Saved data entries
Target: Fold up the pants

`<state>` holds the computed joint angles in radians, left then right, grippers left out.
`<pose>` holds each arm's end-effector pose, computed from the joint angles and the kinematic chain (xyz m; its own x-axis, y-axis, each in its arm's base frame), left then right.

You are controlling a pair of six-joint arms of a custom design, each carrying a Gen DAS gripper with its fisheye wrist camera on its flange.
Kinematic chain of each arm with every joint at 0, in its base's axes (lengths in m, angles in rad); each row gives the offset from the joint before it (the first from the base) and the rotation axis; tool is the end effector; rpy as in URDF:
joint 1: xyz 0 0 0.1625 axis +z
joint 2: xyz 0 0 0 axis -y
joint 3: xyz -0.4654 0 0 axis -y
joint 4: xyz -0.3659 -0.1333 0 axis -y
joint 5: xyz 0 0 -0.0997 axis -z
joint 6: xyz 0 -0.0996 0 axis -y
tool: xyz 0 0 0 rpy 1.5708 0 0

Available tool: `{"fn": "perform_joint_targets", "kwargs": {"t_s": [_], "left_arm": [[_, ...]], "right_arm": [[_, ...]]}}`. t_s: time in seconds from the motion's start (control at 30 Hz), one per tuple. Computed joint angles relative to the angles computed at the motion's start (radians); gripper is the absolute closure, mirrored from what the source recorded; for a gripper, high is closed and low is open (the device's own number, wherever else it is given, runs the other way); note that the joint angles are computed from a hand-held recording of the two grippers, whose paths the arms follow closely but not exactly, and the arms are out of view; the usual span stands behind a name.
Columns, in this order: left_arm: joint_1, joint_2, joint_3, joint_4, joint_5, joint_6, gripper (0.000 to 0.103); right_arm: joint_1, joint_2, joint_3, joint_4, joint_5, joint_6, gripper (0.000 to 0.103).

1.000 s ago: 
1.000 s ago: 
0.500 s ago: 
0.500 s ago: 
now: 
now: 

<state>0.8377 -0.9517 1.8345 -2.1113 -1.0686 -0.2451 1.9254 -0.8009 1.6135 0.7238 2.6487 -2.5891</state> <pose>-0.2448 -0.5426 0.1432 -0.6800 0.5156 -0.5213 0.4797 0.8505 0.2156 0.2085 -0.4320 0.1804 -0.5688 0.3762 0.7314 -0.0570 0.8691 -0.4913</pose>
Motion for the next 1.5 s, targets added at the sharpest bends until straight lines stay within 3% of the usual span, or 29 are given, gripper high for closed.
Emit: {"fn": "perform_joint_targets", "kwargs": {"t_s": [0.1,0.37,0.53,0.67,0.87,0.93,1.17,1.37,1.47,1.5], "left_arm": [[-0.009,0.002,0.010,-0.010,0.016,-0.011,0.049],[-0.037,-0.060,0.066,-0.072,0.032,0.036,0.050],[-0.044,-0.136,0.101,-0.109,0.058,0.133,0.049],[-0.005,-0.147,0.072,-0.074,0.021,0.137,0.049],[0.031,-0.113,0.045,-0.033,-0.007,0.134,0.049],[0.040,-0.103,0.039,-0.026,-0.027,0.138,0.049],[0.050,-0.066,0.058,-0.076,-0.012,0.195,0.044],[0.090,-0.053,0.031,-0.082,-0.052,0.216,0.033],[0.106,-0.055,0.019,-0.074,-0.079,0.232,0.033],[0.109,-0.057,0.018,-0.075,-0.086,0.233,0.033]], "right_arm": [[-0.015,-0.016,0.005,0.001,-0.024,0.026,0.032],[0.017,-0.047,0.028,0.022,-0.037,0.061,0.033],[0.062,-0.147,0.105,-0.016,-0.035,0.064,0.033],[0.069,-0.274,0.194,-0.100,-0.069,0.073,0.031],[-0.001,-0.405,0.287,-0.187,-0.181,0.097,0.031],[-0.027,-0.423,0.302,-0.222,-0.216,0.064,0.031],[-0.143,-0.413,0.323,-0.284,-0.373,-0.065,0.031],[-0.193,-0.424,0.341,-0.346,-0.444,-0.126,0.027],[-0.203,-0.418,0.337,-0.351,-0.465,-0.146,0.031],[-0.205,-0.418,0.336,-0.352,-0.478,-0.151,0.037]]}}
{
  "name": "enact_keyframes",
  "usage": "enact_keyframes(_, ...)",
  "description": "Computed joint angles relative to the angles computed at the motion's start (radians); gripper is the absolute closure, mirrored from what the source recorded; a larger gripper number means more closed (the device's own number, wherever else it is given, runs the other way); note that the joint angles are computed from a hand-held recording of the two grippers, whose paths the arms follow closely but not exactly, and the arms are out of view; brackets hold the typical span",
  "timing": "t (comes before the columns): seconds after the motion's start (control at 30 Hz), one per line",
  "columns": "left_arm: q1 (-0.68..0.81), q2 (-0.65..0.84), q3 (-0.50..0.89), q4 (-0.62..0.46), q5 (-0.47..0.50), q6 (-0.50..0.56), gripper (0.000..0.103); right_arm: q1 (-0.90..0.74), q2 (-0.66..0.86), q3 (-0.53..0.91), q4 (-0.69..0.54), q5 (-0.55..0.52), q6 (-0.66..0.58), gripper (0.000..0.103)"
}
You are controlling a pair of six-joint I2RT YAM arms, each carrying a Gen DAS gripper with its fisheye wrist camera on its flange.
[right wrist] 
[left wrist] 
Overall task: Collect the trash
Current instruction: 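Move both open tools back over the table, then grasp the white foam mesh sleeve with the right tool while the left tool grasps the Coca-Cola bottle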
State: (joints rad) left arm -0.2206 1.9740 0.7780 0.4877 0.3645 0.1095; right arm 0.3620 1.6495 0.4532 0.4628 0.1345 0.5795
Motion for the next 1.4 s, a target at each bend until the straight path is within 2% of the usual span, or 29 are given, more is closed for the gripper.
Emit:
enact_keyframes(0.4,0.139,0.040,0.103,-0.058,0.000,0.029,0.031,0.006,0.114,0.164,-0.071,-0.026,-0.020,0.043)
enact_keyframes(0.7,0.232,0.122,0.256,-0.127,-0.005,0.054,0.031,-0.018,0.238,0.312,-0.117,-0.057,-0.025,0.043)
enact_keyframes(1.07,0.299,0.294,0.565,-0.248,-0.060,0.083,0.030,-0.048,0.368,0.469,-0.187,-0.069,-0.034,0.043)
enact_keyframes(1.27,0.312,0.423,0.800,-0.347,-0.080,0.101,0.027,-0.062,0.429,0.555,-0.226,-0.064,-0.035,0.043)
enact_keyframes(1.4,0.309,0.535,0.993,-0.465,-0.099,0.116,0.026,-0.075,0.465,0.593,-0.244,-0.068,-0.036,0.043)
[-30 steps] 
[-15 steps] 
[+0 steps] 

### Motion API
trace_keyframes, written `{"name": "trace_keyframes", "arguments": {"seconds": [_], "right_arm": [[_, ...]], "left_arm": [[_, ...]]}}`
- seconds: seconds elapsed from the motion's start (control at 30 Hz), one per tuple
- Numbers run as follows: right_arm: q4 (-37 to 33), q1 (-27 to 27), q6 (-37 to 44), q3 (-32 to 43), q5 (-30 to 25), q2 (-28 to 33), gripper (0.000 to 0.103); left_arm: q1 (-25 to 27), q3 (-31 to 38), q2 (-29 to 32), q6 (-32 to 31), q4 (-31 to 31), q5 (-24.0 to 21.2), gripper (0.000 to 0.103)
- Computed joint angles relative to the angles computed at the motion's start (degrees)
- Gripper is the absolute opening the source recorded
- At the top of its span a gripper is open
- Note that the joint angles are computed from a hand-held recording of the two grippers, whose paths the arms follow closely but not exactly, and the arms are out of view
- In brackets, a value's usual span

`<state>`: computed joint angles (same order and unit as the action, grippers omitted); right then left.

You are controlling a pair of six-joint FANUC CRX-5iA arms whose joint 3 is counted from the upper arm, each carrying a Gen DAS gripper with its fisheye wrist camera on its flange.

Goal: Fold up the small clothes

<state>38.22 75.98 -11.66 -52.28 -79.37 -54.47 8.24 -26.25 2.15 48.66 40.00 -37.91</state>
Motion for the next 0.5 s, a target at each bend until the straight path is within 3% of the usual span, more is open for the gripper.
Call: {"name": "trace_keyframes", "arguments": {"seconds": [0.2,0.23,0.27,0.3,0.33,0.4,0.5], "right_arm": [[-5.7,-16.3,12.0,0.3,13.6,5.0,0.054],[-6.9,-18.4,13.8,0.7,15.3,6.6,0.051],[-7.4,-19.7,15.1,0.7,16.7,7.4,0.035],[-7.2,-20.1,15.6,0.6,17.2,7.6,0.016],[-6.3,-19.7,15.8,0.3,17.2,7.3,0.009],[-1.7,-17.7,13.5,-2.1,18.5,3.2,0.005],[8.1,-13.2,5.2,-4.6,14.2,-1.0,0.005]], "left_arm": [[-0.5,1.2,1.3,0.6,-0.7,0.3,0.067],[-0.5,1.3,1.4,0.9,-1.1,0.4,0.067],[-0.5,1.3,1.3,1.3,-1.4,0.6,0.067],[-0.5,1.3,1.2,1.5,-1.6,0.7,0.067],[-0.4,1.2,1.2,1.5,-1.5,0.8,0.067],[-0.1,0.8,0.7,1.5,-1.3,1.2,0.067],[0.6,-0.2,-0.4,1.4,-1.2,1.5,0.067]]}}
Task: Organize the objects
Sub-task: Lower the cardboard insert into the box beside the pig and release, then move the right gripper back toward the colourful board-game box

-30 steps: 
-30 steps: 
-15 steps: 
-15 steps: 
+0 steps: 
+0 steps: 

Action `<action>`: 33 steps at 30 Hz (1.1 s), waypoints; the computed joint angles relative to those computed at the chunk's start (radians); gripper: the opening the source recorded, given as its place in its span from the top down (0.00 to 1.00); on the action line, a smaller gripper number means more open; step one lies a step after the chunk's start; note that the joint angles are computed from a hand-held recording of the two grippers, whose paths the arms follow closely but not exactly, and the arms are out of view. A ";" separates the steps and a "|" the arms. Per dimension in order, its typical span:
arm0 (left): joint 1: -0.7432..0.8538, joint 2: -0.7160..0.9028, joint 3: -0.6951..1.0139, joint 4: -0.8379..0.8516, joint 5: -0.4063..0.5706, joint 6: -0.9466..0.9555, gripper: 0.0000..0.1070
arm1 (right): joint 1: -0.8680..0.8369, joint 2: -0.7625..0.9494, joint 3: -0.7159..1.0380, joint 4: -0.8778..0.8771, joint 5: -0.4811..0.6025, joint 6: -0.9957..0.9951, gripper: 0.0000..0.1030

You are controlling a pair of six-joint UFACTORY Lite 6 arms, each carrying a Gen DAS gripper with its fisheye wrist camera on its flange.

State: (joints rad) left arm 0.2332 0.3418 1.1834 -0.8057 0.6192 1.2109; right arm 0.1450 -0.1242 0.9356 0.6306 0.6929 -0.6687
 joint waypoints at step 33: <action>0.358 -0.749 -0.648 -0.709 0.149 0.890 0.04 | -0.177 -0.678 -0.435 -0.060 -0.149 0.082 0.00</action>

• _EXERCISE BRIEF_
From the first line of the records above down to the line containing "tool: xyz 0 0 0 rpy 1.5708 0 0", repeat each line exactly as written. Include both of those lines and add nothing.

• _ANSWER BOX_
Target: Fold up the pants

`<state>` holds the computed joint angles in radians, left then right, grippers left out.
`<pose>` holds each arm's end-effector pose, computed from the joint angles and the kinematic chain (xyz m; its own x-axis, y-axis, each in its arm's base frame), left then right.

You are controlling a pair of six-joint arms of a custom design, each carrying a Gen DAS gripper with its fisheye wrist camera on its flange.
Kinematic chain of each arm with every joint at 0, in its base's axes (lengths in m, angles in rad); each row gives the offset from the joint before it (the first from the base) and the rotation axis; tool is the end effector; rpy as in URDF:
joint 1: xyz 0 0 0.1625 axis +z
joint 2: xyz 0 0 0 axis -y
joint 3: xyz -0.4654 0 0 axis -y
joint 4: xyz -0.3659 -0.1333 0 axis -y
joint 5: xyz 0 0 -0.0997 axis -z
joint 6: xyz 0 -0.0996 0 axis -y
tool: xyz 0 0 0 rpy 1.5708 0 0

This finishes the output.